▶ TASK OBJECTIVE
Please restate word for word the lines of the entries below from the one with "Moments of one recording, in" to the one with "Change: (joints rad", inclusive, and leave out every picture.
++++ DATA FOR THE TASK
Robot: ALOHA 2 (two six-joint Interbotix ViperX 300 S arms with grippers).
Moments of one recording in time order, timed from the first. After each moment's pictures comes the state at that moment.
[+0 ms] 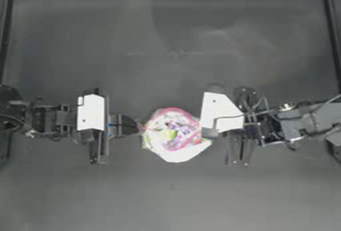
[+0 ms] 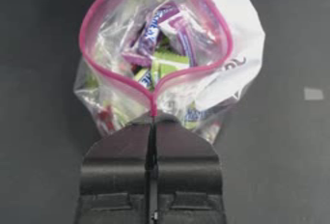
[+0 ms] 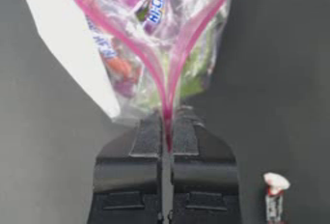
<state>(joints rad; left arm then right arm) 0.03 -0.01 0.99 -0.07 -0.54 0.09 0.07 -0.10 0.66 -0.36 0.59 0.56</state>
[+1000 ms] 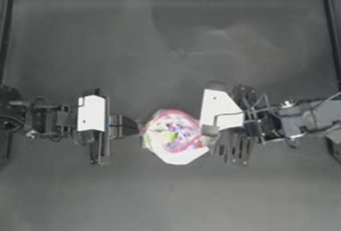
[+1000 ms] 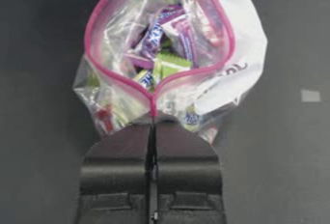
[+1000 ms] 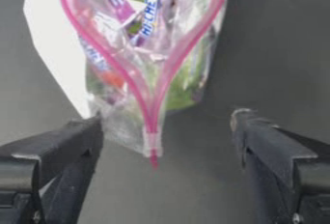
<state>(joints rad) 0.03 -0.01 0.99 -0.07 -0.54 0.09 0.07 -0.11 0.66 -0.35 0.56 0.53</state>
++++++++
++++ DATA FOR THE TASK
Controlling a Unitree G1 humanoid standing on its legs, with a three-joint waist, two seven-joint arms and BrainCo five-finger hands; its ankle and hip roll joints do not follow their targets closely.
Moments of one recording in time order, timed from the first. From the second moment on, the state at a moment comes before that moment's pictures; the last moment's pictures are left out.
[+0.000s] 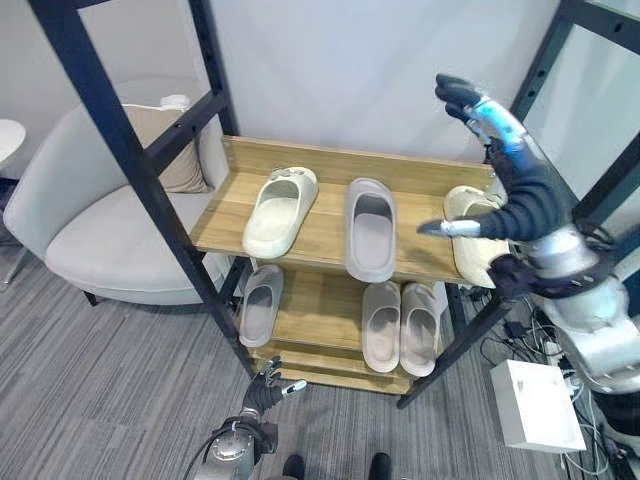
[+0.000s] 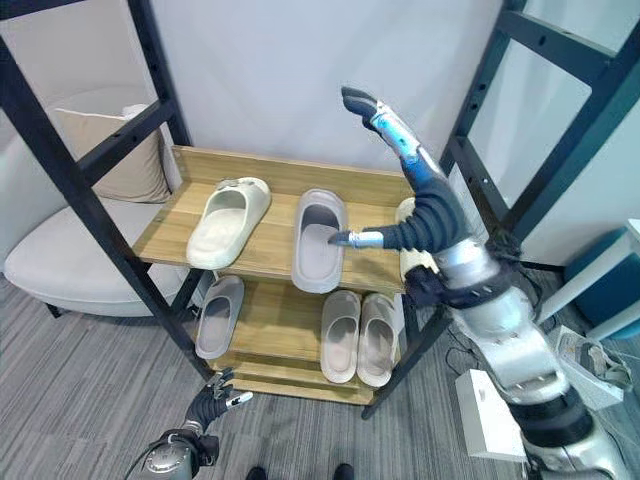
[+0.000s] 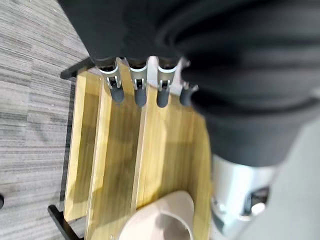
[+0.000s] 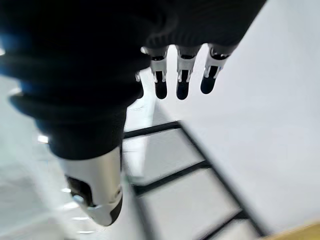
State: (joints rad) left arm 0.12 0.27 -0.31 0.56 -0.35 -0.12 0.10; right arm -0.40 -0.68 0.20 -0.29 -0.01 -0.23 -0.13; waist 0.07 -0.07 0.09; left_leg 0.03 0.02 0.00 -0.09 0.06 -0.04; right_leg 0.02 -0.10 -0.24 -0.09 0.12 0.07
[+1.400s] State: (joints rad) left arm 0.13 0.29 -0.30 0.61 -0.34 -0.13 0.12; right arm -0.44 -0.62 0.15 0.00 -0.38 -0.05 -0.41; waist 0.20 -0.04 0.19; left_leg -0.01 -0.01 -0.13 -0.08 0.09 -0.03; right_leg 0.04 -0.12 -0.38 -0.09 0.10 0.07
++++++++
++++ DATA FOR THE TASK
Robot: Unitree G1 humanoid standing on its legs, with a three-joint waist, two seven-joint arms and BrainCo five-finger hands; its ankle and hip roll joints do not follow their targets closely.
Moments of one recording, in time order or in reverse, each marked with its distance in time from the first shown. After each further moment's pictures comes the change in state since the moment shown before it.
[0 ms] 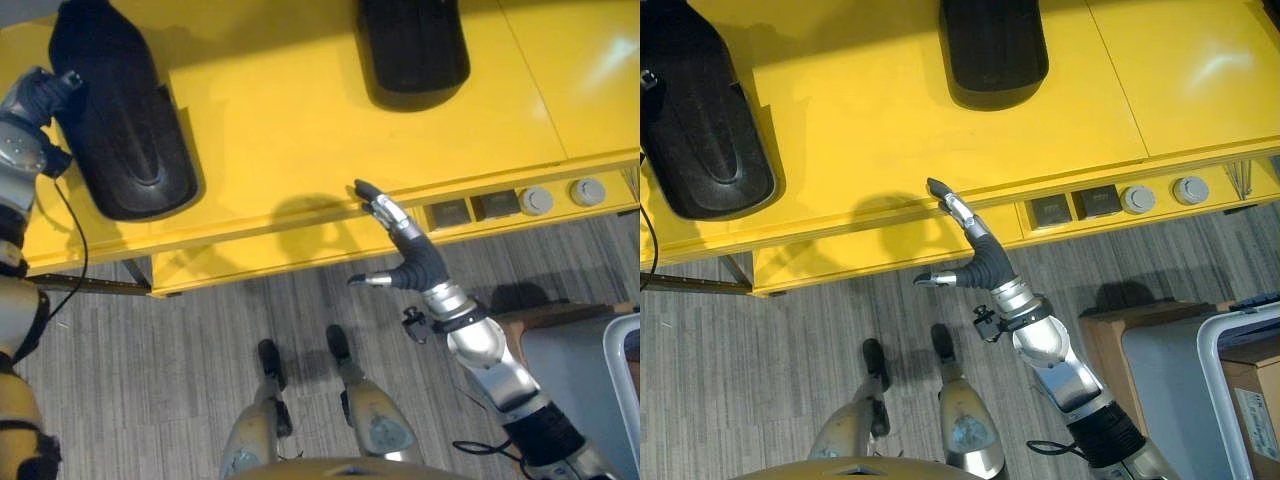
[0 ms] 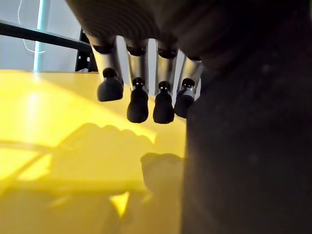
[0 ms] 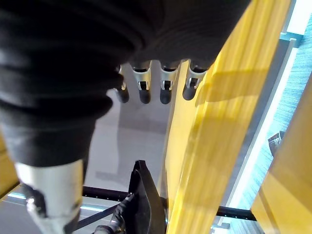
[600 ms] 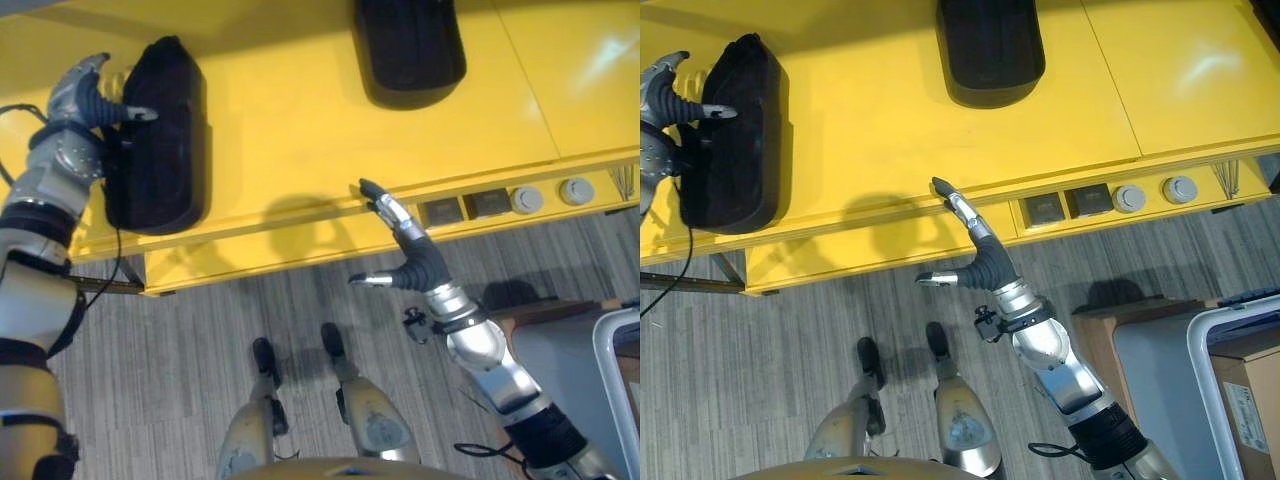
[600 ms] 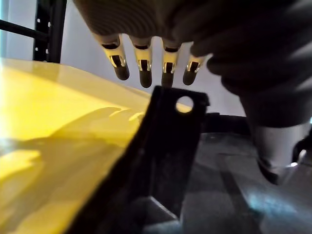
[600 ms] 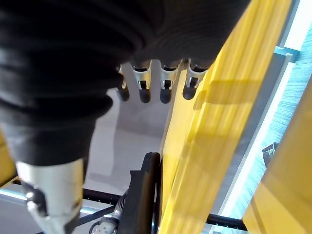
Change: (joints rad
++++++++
▶ OUTPUT
Moments of one recording, in time order or in reverse, each marked with its distance in time from the first shown. After each further moment's pictures comes the change in state since the moment shown before it.
[0 ms] 
[0 ms] 
[0 ms] 
[600 ms] 
[600 ms] 
[600 ms] 
Change: (joints rad

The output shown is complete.